What this task involves> Print the data that follows exactly, leaving nothing out.
--- START ---
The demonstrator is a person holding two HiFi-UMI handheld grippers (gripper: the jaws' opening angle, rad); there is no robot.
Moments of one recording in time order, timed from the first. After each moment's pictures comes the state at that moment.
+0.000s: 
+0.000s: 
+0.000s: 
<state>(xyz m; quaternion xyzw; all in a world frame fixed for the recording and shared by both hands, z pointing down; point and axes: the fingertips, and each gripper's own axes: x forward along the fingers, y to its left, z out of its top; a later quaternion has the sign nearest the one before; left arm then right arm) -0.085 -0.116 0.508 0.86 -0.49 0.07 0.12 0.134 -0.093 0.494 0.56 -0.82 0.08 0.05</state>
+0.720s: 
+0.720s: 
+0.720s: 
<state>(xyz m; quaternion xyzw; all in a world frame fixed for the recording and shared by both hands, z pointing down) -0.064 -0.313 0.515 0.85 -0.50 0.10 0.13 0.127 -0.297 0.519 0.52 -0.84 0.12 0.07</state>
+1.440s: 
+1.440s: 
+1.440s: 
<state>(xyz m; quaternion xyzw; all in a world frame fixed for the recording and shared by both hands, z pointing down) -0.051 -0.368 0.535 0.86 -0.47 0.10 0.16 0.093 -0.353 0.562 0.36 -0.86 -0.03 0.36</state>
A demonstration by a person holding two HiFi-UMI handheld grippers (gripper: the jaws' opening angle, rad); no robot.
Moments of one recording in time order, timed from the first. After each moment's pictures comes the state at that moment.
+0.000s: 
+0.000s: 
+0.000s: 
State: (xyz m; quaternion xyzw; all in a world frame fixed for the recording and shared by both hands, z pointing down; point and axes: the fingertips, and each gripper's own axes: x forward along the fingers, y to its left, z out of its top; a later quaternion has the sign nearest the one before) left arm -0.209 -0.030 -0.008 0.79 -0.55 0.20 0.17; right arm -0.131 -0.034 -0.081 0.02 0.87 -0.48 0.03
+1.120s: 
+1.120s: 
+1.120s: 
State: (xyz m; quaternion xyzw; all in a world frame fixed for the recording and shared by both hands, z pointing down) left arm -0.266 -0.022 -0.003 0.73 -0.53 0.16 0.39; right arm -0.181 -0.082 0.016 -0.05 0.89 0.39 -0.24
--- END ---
Response>
The demonstrator is a person holding two HiFi-UMI handheld grippers (gripper: the jaws' opening angle, rad); there is no robot.
Moments of one recording in time order, timed from the first. After each moment's pictures comes the state at that moment.
+0.000s: 
+0.000s: 
+0.000s: 
<state>(xyz m; quaternion xyzw; all in a world frame fixed for the recording and shared by both hands, z pointing down; point and axes: the fingertips, and each gripper's own axes: x forward along the fingers, y to its left, z out of its top; a later quaternion has the sign nearest the one before; left arm then right arm) -0.085 -0.116 0.508 0.86 -0.49 0.07 0.12 0.134 -0.093 0.494 0.56 -0.82 0.08 0.05</state>
+0.720s: 
+0.720s: 
+0.720s: 
<state>(xyz m; quaternion xyzw; all in a world frame fixed for the recording and shared by both hands, z pointing down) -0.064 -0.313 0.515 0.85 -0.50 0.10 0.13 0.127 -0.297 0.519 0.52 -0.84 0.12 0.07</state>
+1.440s: 
+1.440s: 
+1.440s: 
<state>(xyz m; quaternion xyzw; all in a world frame fixed for the recording and shared by both hands, z pointing down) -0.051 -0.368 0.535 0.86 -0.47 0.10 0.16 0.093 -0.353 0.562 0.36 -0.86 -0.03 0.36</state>
A demonstration by a person holding two HiFi-UMI handheld grippers (gripper: the jaws' opening angle, rad); no robot.
Moments of one recording in time order, timed from the first. After each moment's pictures comes the state at that moment.
+0.000s: 
+0.000s: 
+0.000s: 
State: (xyz m; quaternion xyzw; all in a world frame fixed for the recording and shared by both hands, z pointing down; point and axes: the fingertips, and each gripper's own axes: x forward along the fingers, y to its left, z out of its top; a later quaternion has the sign nearest the one before) left arm -0.209 -0.030 -0.008 0.79 -0.55 0.20 0.17; right arm -0.131 -0.034 -0.081 0.02 0.87 -0.48 0.03
+1.120s: 
+1.120s: 
+1.120s: 
State: (xyz m; quaternion xyzw; all in a world frame fixed for the recording and shared by both hands, z pointing down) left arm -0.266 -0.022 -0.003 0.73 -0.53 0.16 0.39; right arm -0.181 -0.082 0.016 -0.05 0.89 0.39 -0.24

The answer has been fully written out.